*Problem statement:*
Repeat the data that follows exactly, starting at the line with "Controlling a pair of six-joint" and ending at the line with "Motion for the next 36", and leave out every picture.

*Data provided:*
════════

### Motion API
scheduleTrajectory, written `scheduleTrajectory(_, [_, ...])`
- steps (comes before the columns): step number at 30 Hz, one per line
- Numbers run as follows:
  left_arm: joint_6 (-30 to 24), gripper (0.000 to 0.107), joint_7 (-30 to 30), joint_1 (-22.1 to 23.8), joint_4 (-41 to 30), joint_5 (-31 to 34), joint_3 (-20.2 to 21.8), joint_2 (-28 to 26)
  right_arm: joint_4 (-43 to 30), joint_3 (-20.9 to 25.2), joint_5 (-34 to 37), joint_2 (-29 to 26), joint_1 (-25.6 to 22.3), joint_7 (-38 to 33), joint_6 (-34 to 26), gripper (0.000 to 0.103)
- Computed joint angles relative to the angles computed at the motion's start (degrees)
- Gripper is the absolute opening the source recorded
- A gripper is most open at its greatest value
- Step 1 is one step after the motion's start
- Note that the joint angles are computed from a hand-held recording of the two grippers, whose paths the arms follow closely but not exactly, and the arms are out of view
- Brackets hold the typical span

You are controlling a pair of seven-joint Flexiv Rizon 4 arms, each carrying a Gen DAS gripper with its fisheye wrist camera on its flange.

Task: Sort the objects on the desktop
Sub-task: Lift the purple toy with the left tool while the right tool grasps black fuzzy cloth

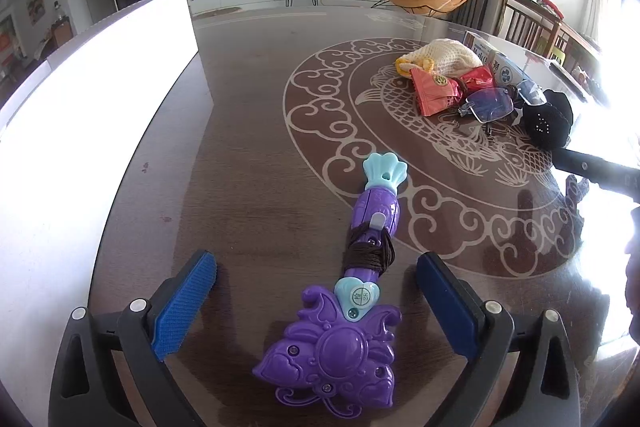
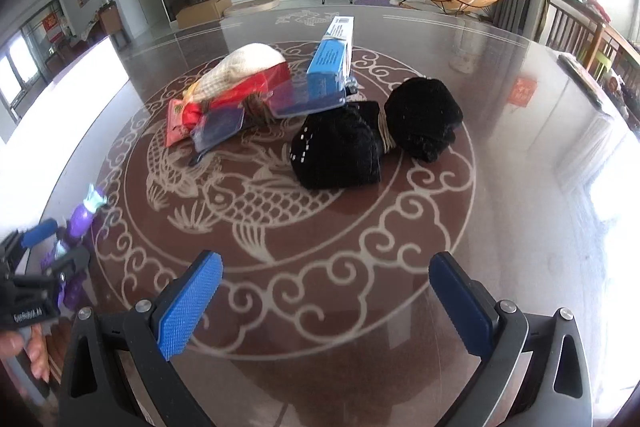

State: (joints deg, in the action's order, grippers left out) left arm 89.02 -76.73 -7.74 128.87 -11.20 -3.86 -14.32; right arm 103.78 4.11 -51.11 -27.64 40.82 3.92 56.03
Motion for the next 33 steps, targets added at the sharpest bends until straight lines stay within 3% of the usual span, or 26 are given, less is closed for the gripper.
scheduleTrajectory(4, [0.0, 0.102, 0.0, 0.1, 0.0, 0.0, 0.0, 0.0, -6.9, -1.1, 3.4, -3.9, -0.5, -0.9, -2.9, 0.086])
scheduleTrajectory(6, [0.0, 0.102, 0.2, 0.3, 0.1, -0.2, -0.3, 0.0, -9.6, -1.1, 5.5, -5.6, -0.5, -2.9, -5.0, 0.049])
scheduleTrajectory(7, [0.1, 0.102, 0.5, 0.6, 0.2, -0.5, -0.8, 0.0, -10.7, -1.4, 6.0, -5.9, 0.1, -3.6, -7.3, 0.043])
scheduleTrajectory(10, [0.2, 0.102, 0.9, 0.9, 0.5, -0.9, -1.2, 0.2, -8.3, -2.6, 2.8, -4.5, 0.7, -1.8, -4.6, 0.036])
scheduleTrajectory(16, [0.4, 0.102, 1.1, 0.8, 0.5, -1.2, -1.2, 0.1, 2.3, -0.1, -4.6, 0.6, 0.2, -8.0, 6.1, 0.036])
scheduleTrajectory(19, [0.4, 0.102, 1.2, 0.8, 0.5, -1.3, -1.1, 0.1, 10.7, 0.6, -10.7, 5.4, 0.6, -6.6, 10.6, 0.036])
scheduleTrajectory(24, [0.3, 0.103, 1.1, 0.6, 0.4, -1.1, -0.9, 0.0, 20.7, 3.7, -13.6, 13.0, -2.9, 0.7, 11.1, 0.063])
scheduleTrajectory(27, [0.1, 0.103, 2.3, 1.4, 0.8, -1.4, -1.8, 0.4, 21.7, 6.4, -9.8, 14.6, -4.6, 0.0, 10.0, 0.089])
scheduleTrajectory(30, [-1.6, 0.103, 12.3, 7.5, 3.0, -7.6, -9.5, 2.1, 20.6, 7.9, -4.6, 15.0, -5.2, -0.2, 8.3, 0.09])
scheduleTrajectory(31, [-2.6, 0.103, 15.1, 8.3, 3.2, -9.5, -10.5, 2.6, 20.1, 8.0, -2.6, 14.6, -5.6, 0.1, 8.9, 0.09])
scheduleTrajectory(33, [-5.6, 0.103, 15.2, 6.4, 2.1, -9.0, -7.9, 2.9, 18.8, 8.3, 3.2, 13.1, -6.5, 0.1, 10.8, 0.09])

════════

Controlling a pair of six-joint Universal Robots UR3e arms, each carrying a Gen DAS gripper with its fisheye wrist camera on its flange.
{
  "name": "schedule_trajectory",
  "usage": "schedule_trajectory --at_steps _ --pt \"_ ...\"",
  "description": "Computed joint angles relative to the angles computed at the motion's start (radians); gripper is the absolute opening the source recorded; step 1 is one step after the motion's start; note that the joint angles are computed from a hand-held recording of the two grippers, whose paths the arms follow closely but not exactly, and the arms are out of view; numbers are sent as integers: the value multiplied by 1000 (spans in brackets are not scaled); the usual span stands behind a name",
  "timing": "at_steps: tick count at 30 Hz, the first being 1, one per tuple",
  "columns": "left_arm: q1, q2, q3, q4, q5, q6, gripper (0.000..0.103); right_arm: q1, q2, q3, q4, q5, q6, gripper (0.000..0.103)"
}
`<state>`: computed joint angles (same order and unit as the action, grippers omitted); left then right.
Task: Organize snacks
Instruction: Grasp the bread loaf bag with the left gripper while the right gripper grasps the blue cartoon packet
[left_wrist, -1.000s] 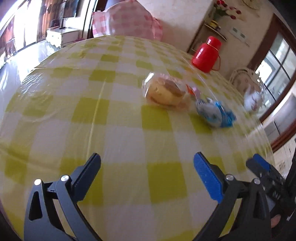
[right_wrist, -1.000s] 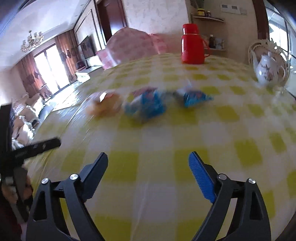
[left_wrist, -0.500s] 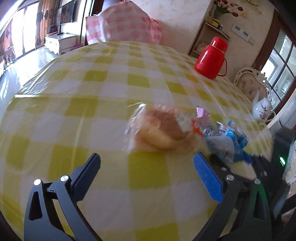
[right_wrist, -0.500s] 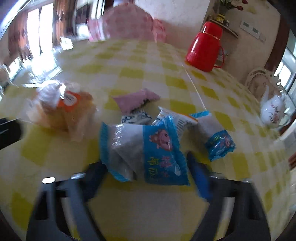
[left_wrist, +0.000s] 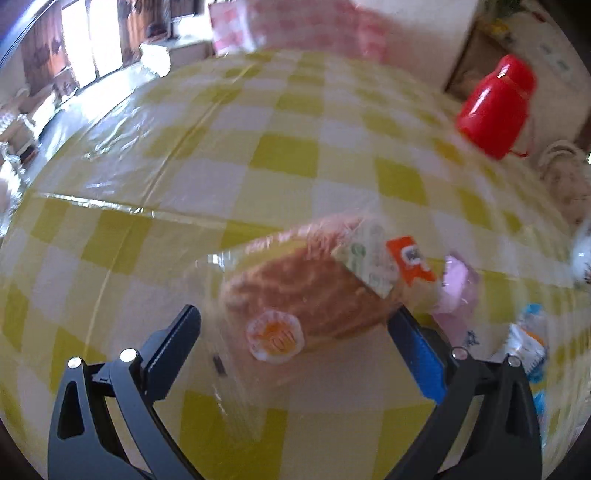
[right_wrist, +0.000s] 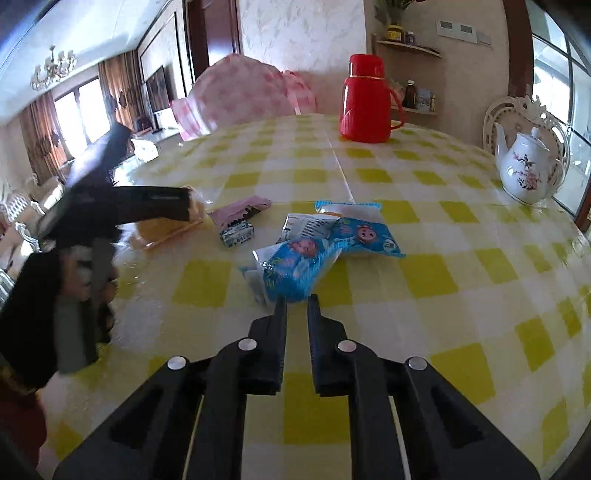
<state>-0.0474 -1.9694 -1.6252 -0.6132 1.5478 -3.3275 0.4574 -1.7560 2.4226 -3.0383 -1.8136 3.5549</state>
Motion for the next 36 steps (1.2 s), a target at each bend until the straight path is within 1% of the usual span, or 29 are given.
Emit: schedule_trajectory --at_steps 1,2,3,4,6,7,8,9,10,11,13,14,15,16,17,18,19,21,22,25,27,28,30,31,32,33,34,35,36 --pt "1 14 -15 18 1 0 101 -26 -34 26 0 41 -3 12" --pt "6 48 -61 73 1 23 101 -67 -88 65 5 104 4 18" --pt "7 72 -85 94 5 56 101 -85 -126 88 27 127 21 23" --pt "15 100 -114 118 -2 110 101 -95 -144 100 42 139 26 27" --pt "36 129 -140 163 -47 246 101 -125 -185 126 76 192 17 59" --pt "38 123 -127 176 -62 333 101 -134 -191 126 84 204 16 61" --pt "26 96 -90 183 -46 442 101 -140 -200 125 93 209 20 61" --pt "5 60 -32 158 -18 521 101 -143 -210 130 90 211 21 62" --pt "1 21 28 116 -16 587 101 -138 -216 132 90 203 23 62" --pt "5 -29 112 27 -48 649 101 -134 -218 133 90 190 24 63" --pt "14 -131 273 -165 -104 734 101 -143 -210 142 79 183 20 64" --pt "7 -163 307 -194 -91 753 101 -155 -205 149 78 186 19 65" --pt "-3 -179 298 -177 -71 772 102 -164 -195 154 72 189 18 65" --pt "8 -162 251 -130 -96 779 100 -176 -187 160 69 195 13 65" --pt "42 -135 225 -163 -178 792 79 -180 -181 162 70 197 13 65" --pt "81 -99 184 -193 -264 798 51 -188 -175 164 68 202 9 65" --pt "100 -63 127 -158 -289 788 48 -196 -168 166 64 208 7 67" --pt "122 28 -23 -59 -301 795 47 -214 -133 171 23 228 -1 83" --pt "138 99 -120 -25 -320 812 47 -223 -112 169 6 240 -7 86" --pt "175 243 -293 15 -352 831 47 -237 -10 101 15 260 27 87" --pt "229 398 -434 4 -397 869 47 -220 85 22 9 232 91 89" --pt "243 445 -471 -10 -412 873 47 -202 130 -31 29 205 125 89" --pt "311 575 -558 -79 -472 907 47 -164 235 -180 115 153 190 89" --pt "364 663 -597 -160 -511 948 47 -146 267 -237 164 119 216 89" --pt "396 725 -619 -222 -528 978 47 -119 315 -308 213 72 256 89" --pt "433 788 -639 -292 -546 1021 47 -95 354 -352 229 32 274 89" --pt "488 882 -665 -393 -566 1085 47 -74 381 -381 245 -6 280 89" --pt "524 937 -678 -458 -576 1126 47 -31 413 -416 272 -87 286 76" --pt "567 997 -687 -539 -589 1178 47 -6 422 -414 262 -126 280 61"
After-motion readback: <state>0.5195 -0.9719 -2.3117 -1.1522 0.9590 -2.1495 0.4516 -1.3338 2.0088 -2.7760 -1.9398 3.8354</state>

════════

*Your solution:*
Controlling a pair of six-joint Universal Robots UR3e arms, each carrying a Gen DAS gripper with its fisheye wrist camera on its flange.
{
  "name": "schedule_trajectory",
  "usage": "schedule_trajectory --at_steps _ --pt \"_ ...\"",
  "description": "Computed joint angles relative to the angles computed at the motion's start (radians); gripper is the absolute opening the source recorded; step 1 is one step after the motion's start; note that the joint angles are computed from a hand-held recording of the two grippers, whose paths the arms follow closely but not exactly, and the arms are out of view; numbers are sent as integers: the value multiplied by 1000 (spans in brackets are not scaled); the usual span stands behind a name",
  "timing": "at_steps: tick count at 30 Hz, the first being 1, one per tuple",
  "columns": "left_arm: q1, q2, q3, q4, q5, q6, gripper (0.000..0.103); right_arm: q1, q2, q3, q4, q5, q6, gripper (0.000..0.103)"
}
`<state>`: computed joint angles (same order and unit as the action, grippers omitted); left then right.
Task: Organize snacks
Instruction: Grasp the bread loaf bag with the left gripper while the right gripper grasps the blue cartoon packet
[left_wrist, -1.000s] 
[right_wrist, -1.000s] 
[left_wrist, -0.500s] 
[right_wrist, -0.500s] 
[left_wrist, +0.000s] 
[right_wrist, +0.000s] 
<state>-0.0474 -1.9694 -1.6252 -0.6132 1.5478 -3.3275 0.4574 -1.7560 2.4226 -3.0383 -1.8136 3.5549</state>
Motion for the next 36 steps (1.2 s), a target at each bend until the straight path is within 1% of the usual span, or 29 are given.

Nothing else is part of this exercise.